■ WORK INSTRUCTIONS
An exact restatement of all the data is required, with the pictures left out.

*** Block opens ***

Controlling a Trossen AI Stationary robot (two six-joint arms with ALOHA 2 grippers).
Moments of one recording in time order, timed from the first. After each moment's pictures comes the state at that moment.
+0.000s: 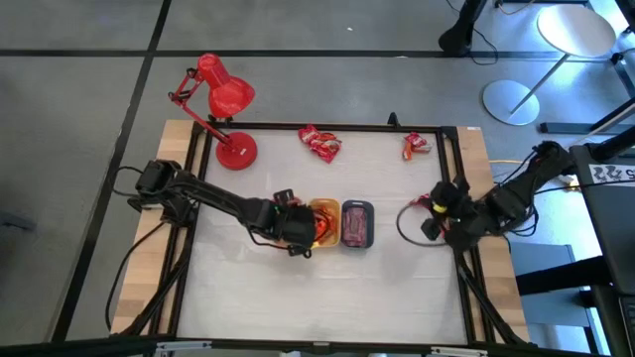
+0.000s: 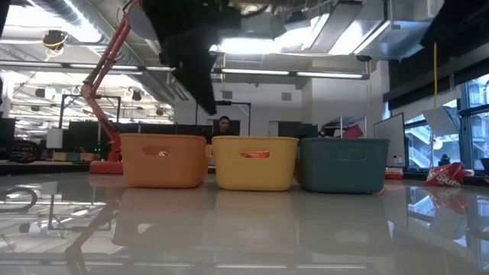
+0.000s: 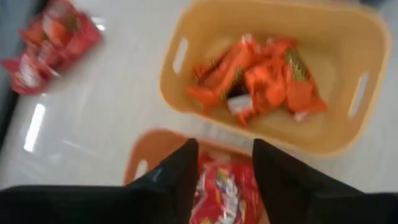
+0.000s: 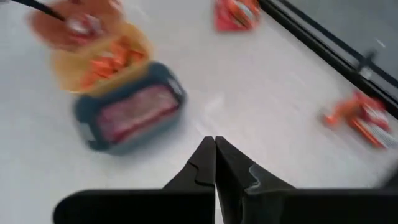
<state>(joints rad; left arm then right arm) -0.25 1.77 1.33 -0.80 -0.54 -0.41 0.66 0.98 1.05 -1.37 0.73 1.20</state>
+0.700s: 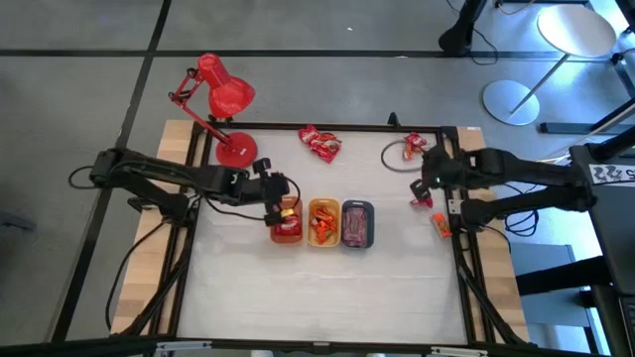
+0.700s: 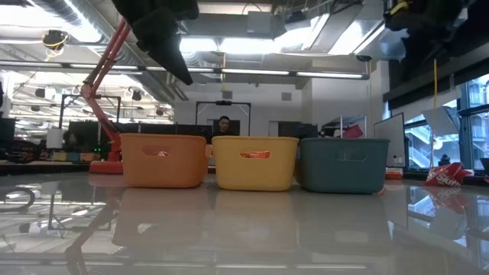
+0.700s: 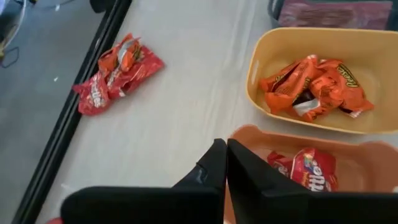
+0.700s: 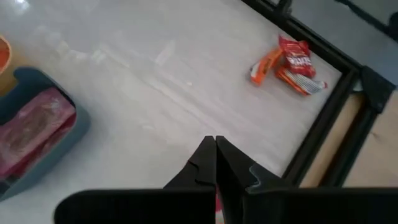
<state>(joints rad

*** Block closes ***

■ YOUR SOLUTION
Controlling a Trossen AI Stationary robot (two six-joint arms with ALOHA 2 grippers).
Moments of one recording in time order, timed from the first. After each moment's pictures comes the state at that moment.
+0.000s: 
+0.000s: 
+0.000s: 
+0.000s: 
<state>(joints rad; left arm then right arm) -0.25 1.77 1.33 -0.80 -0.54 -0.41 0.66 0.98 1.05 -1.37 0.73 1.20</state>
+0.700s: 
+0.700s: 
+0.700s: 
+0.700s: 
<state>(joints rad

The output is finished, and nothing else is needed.